Quando l’indignazione avrà lasciato spazio alla necessità di trovare un compromesso di fronte a una rottura che pare difficilmente sanabile, bisognerà ragionare su alcuni fatti. Che ci raccontano di come la nascita della Superlega, oltre ad essere un processo irreversibile, è anche qualcosa che, lo racconta il passato, potrebbe spostare ben poco dell’economia dei risultati nei campionati domestici. La discussione non può prescindere da una presa di coscienza: i giovani tifosi di oggi non sono gli stessi di trent’anni fa e il modo di fruire lo spettacolo è in continuo divenire. Due aspetti che i club più attrattivi non possono ignorare. Non abbiamo scoperto stanotte che i soldi muovono il calcio. Avviene da almeno vent’anni.
Due decenni in cui la Serie A è stata vinta da tre squadre, guarda caso le stesse che hanno partecipato alla fondazione della Superlega. Nelle due stagioni precedenti era toccato a Roma e Lazio, con le conseguenze finanziarie che conosciamo. Le “favole” che, secondo i detrattori della nuova creatura annunciata, vengono messe a repentaglio con la “competizione dei ricchi” negli ultimi due decenni sono esistite arrivando seconde, terze, quarte, quinte. E vincendo una volta ogni 40 anni, come accaduto con Verona e Sampdoria. È più probabile che ciò non accada mai più o che accada con la stessa (misera) frequenza? Insomma, la nascita della Superlega mette davvero a repentaglio la possibilità per le ‘piccole’ di farsi largo o esiste – da decenni – un gigantesco gap per il quale nessuno si è stracciato le vesti? Al netto di un potenza economico-finanziaria che si allargherebbe, vale la pena ricordare che la stagione delle partecipanti alla Superlega sarebbe così zeppa di impegni da rendere complicato anche il campionato.
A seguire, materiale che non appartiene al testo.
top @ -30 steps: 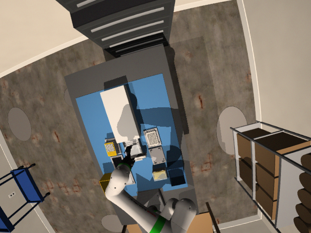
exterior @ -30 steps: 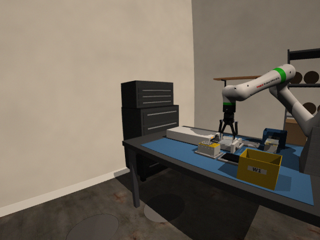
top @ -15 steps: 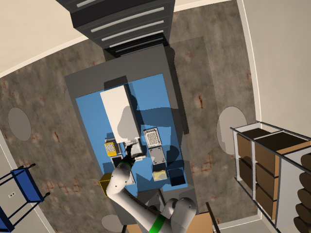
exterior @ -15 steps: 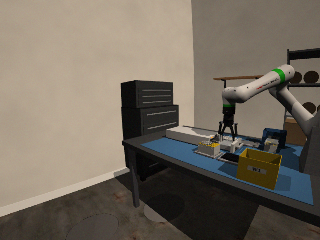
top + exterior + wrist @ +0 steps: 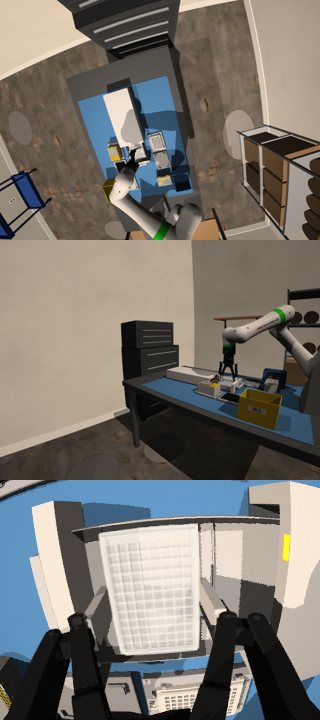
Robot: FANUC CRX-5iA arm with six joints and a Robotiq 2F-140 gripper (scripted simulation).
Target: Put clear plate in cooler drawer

Un piccolo esempio di come l’assioma “con i club più ricchi, gli altri non vinceranno mai” possa risultare fallace viene dalla pallacanestro. L’Olimpia Milano è l’unico club italiano di basket con licenza pluriennale di Eurolega (la competizione a cui la Superlega si avvicinerebbe davvero, non alla sempre troppo citata a sproposito Nba) e ha un budget (di molto) superiore a tutte le altre squadre. Bene: ha vinto 3 degli ultimi sei campionati. Nelle tre stagioni senza scudetto non è neanche arrivata in finale, dove si sono contese il titolo Venezia (due volte campione), Sassari (una volta campione), Reggio Emilia e Trento.
Negli ultimi 8 anni Milano ha vinto 3 volte la Coppa Italia e perso una finale. Nel restante 50% dei casi non è arrivata a giocarsi il trofeo. In questa stagione – con 3 gare da giocare – è prima con appena 2 punti di vantaggio su Brindisi, che ha una gara da recuperare e l’ha battuta due volte negli scorsi diretti. Insomma: non è detto che chiuda al primo posto.
Al netto di ciò che verrà e delle parole di difesa da parte dell’Uefa, la Champions League è già oggi, di fatto, un circolo privato: alle prime 5 leghe europee sono andati, due anni fa, 268 milioni (su 292) del market pool. E vale la pena ricordare che nel nuovo format presentato oggi è previsto l’invito per i club blasonati che, avendo cannato la stagione nel proprio campionato, non si sono qualificate per la stagione della principale coppa europea. Il calcio è business, chi fa il business ha deciso che vuole farlo in modo diverso. Meglio, ha deciso di farselo in proprio. Non ci sono santi né eroi, né nella Superlega né all’Uefa. Di certo, il processo va governato. Forse Aleksander Ceferin dovrebbe pensare a questo, invece che a minacciare. Non sarei così certo che lui, la Fifa, le federazioni e le leghe nazionali abbiano il coltello dalla parte del manico.